> _About this exercise_:
Only the pictures are to be left out; return the rest of the data exactly as it stands.

The data Block Start

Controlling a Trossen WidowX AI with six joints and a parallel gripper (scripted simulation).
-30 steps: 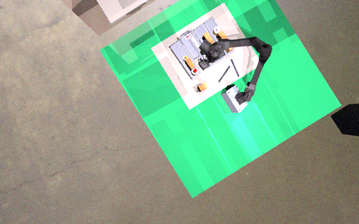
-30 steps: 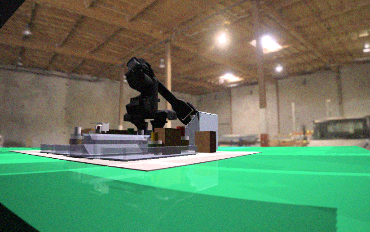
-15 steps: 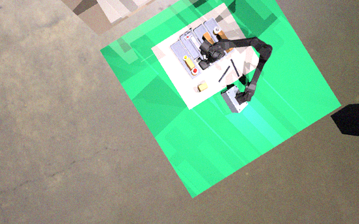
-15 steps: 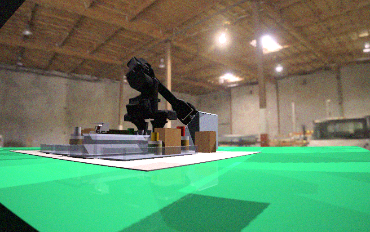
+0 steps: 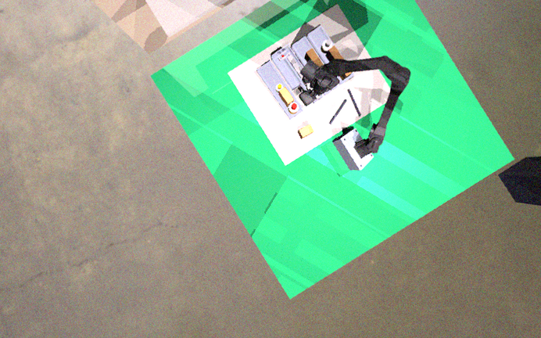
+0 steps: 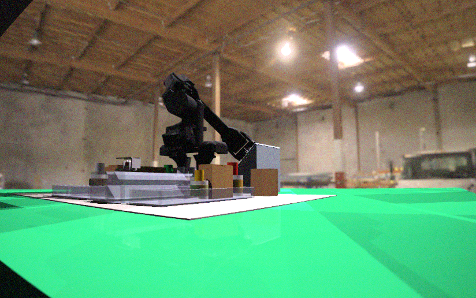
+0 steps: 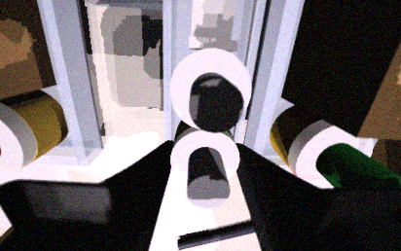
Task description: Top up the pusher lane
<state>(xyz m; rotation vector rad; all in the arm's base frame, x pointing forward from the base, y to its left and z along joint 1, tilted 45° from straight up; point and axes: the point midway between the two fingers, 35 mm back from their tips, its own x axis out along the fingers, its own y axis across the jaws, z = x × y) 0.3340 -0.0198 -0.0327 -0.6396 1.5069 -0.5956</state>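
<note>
Right now my gripper tip is 130 mm to the right of the jar and 10 mm below it. From my gripper tip the other things lie so: brown box 120 mm behind, 140 mm to the left; lane rack 150 mm ahead, 30 mm to the left, 10 mm below.
</note>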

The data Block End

> _Answer to this problem_:
Controlling a Trossen WidowX AI with six joints and a parallel gripper (scripted simulation).
-30 steps: 
-30 steps: 
-15 steps: 
-15 steps: 
+0 steps: 
+0 steps: 
+0 steps: 
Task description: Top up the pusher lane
<state>(xyz m; rotation vector rad; all in the arm's base frame, x pointing forward from the base, y to its left and z along joint 1, tilted 45° from straight up; point and axes: the point midway between the two fingers, 35 mm back from their tips, its own x axis out along the fingers, its own y axis across the jaws, z = x × y) 0.3340 -0.0198 -0.0327 -0.6396 1.5069 -0.5956</state>
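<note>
Right now my gripper tip is 130 mm to the right of the jar and 10 mm below it. From my gripper tip the other things lie so: brown box 120 mm behind, 140 mm to the left; lane rack 150 mm ahead, 30 mm to the left, 10 mm below.
</note>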

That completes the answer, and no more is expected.